**WORK TASK:** What lines of the data hold the string "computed"? Copy them all.

(Stored dataset items)
☆ ☆ ☆ ☆ ☆

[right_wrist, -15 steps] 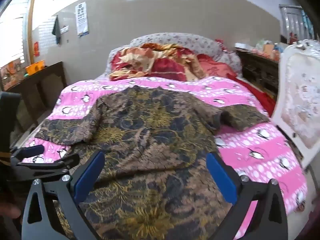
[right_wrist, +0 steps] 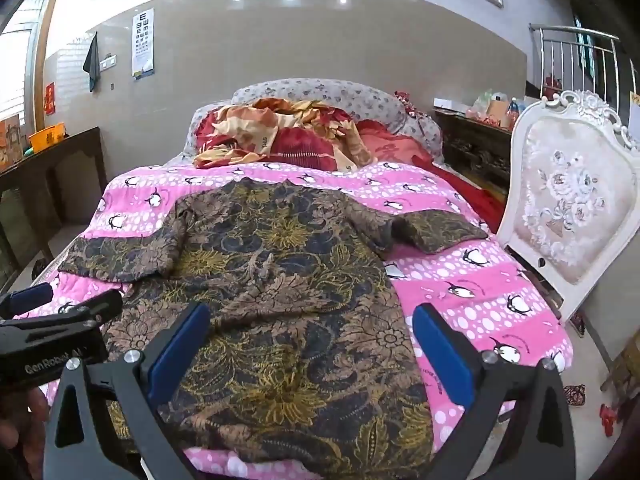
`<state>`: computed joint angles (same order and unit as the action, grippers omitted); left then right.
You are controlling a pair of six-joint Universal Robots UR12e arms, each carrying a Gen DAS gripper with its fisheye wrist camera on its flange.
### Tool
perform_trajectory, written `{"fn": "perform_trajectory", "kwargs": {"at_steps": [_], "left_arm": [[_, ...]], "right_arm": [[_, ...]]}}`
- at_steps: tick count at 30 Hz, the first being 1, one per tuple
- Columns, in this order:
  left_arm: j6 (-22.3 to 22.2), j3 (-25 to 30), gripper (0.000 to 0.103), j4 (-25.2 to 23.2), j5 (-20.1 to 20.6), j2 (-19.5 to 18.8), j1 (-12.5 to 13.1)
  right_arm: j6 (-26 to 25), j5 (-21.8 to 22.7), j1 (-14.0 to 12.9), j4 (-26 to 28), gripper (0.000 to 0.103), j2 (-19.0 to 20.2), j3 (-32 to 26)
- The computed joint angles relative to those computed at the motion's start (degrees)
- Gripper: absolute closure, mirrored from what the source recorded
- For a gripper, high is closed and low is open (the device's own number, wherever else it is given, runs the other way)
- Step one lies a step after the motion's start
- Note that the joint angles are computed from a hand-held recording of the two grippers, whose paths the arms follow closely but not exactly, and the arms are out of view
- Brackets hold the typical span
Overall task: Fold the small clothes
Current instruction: 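Move both grippers over the floral shirt toward its hem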
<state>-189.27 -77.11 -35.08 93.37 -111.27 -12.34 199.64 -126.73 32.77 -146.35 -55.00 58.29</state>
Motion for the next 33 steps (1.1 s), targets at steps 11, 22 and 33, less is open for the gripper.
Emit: {"fn": "perform_trajectory", "kwargs": {"at_steps": [11, 22, 33], "left_arm": [[0.16, -0.02, 0.018, -1.75, 0.15, -0.16, -0.50], [-0.51, 0.98, 0.018, -4.39, 1.38, -1.75, -0.63], [-2.57, 3.73, 0.018, -5.92, 1.44, -4.38, 0.40]], "right_arm": [[1.70, 2.18, 0.05, 1.34, 0.000, -0.62, 0.83], [5.34, 7.27, -1.51, 5.86, 0.000, 0.41, 0.01], [8.50, 9.14, -3.40, 9.42, 0.000, 1.40, -1.11]]}}
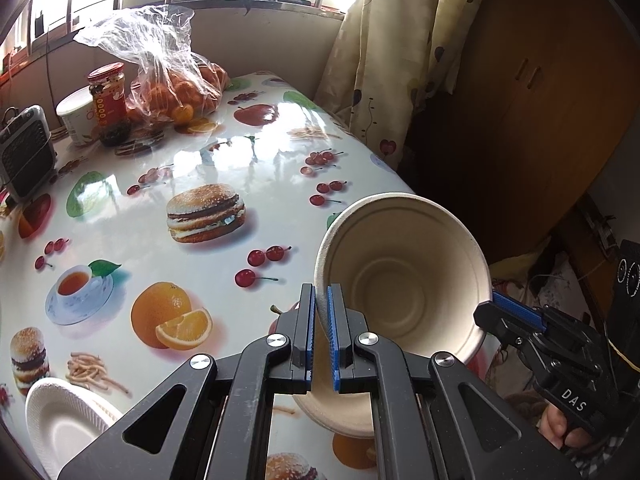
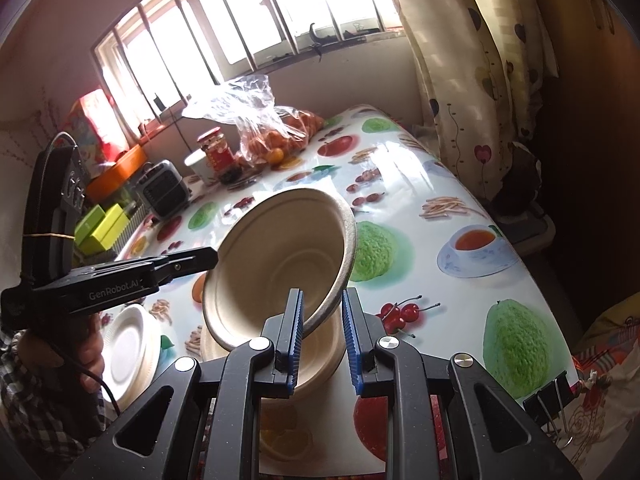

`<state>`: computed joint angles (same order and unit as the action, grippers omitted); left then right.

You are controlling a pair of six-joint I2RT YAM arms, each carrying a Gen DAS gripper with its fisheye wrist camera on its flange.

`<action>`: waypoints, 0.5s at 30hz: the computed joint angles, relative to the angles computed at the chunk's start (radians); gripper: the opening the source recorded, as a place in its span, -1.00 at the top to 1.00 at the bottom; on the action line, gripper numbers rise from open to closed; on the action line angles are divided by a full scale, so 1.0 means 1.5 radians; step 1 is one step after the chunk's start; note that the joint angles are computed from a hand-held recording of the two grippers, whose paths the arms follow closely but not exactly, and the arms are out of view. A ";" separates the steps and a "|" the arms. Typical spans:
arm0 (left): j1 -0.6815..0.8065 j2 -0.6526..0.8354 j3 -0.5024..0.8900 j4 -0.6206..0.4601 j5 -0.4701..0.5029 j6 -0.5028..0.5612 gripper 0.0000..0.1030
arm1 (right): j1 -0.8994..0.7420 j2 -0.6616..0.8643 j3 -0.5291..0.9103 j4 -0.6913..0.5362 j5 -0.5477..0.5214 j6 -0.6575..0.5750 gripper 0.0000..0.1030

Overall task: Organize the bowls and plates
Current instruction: 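Carry the nested bowls with the left gripper over the remaining beige bowl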

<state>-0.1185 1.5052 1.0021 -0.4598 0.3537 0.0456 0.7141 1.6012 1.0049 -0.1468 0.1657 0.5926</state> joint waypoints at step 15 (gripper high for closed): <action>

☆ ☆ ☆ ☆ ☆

**REPLY:**
`<state>`: computed joint angles (same order and unit as the action, grippers omitted); left then right.
- The computed joint angles relative to those computed at the motion's start (degrees)
- Note that the joint angles are computed from a hand-held recording of the two grippers, whose paths the arms follow closely but not exactly, and the arms are out of view
`<state>`: computed joint angles (same order and unit as the action, grippers omitted); left then right.
`<action>`: waypoints, 0.5s at 30hz: the computed joint angles, relative to the angles computed at the chunk's start (radians); gripper: the opening the source recorded, as a place in its span, -1.00 at the top to 1.00 at the bottom; on the action line, gripper numbers rise from open to closed; on the action line angles are divided by a full scale, so 1.0 means 1.5 radians; step 1 is one step after the chunk's start; note that the joint angles are computed from a hand-held recording of the two grippers, whose paths the arms follow closely but not exactly, and the arms are out of view. A ";" separates the steps and a "|" the arms. Typical spans:

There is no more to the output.